→ Problem requirements:
Could you copy every line of the data that contains "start"?

→ Data block:
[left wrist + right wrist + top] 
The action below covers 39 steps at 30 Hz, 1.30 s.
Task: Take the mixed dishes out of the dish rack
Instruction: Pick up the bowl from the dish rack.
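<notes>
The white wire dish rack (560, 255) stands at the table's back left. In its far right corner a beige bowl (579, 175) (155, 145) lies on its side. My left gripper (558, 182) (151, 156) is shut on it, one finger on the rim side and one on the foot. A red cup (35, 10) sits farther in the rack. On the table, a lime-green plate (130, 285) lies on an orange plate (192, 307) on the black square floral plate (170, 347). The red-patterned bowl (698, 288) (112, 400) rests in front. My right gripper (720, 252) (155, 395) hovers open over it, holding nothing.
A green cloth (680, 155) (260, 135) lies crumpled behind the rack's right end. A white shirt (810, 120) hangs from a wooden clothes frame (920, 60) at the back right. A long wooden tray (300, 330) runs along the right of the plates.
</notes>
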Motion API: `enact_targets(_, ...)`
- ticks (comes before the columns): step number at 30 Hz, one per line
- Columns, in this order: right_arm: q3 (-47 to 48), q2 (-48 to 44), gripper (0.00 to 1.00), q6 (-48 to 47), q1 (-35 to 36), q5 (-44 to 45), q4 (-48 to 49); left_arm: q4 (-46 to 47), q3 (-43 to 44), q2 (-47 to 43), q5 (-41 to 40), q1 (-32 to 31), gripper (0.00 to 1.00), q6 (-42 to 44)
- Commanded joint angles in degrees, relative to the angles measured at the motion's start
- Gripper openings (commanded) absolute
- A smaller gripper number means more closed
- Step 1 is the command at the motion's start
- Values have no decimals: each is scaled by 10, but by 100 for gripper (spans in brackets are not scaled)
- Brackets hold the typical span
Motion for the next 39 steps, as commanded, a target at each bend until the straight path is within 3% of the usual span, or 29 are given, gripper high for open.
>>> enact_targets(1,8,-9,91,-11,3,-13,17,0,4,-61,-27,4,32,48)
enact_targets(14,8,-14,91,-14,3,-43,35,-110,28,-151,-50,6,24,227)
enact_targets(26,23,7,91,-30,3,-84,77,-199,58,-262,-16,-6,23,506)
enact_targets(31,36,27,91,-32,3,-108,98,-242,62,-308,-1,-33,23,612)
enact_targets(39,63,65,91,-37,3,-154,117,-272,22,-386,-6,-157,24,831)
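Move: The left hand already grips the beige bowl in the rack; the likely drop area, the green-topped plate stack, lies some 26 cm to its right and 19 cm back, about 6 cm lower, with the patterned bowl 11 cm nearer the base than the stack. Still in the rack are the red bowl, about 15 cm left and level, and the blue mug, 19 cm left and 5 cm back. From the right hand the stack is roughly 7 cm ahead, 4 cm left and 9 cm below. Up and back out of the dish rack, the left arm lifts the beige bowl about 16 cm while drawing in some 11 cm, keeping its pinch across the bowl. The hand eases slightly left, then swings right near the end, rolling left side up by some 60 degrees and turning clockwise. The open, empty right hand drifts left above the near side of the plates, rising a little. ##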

→ Exercise answer:
- Commanded joint angles in degrees, relative to the angles measured at the motion's start
- Step 1 is the command at the motion's start

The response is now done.